Your answer should be one number: how many lines below have the word "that".
----------------------------------------
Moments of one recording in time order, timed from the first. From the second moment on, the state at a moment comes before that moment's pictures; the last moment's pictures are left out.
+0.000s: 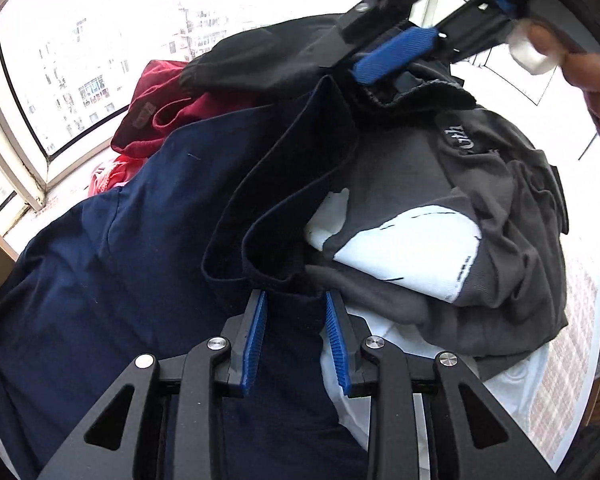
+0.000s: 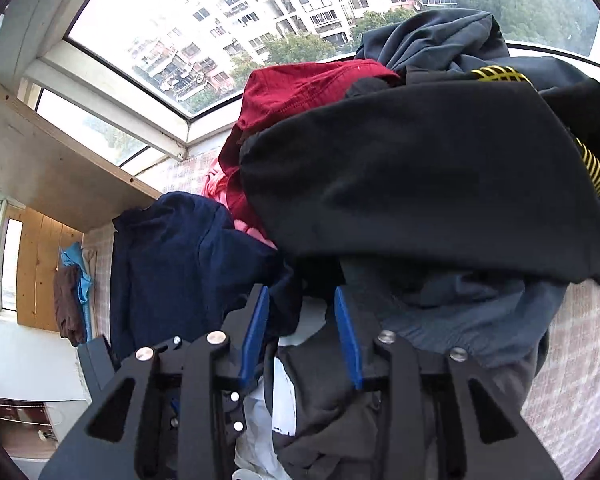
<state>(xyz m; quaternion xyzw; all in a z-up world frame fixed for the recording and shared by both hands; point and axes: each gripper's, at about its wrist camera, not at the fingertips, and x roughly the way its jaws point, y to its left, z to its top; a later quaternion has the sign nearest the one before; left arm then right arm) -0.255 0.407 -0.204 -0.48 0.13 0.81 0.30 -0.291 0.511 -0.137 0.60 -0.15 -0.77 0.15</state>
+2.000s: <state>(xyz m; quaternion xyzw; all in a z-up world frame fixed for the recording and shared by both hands) -0.201 0.336 -0.164 -0.43 -0.11 0.77 0.46 -0.310 0.459 -0.101 0.56 -0.08 -0.80 0.17</state>
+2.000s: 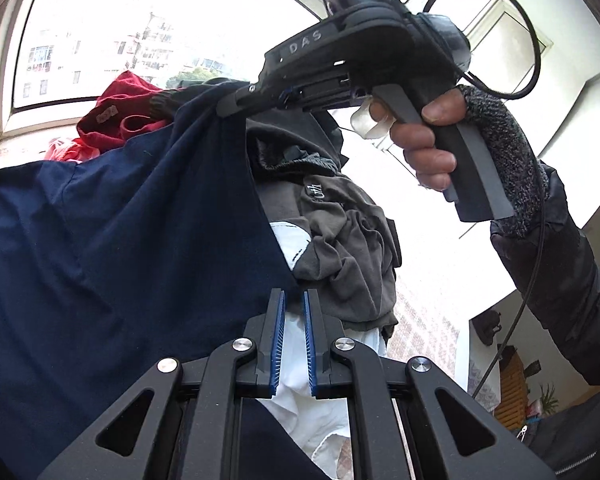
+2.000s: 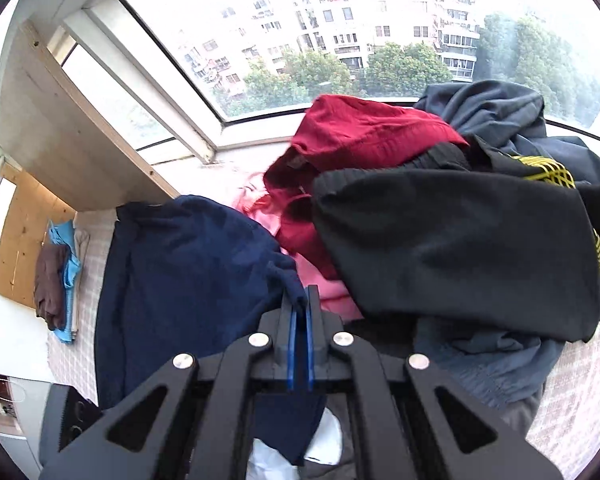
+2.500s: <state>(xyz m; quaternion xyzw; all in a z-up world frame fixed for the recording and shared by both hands) -0.183 0.259 -0.173 -0.43 -0.12 0.80 0.40 -0.300 0.301 -0.123 0.64 -0.02 -0.73 0.24</state>
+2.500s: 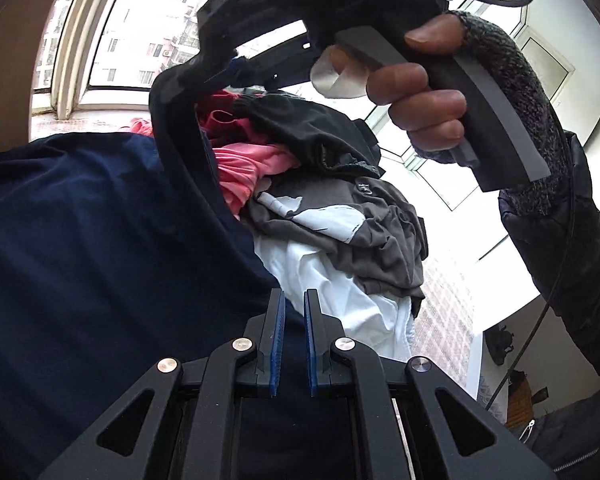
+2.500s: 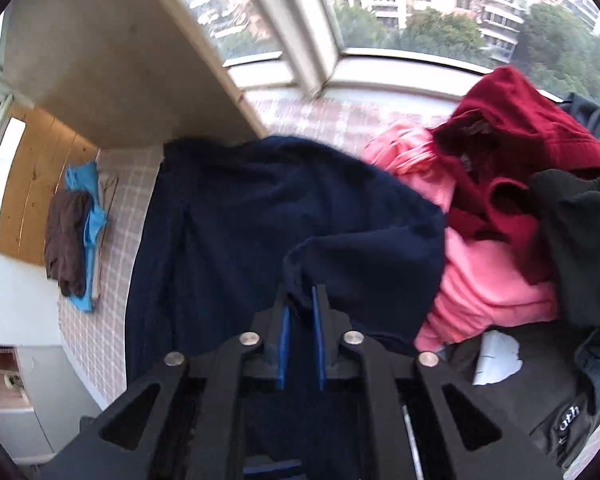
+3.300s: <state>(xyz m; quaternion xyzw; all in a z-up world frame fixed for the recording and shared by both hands) -0.208 0.214 -0.169 -0.45 -0.05 0.82 0.35 -0.218 0.420 -0.201 0.61 -0.09 -0.77 0.17</state>
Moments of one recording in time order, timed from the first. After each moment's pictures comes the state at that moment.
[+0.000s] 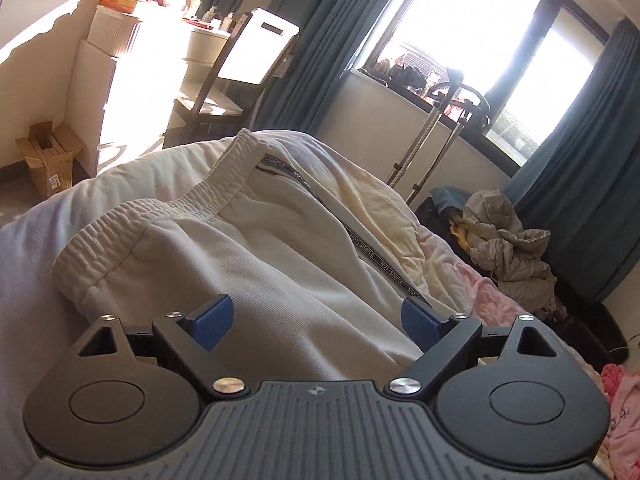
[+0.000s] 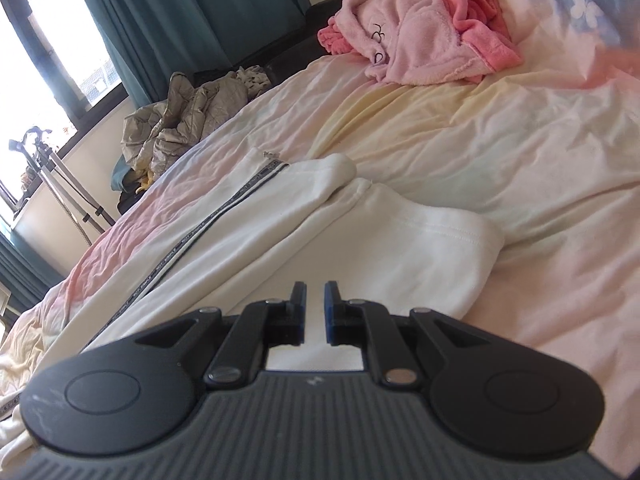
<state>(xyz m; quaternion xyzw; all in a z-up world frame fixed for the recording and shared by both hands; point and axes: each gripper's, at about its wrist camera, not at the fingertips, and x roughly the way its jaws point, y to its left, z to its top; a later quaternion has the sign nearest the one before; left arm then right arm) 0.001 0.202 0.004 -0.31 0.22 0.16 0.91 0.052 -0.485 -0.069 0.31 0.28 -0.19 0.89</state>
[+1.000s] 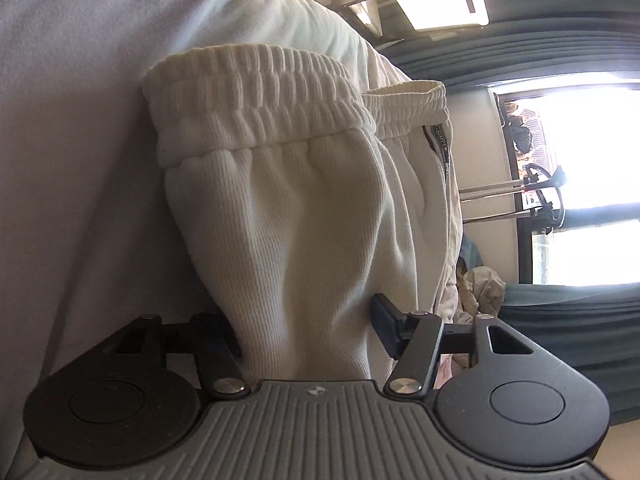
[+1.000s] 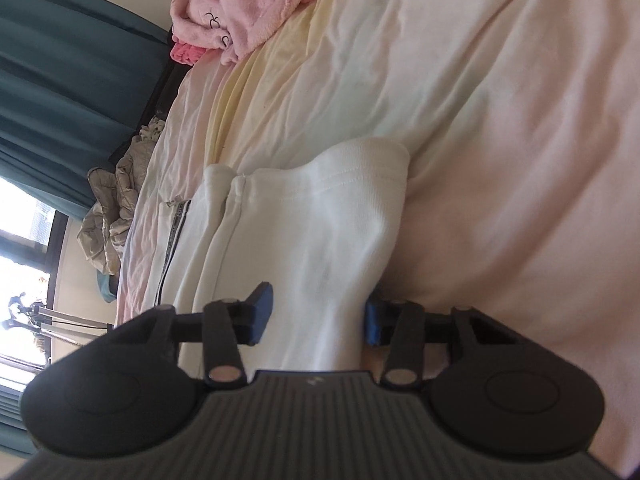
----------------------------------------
- [Exercise answer]: 2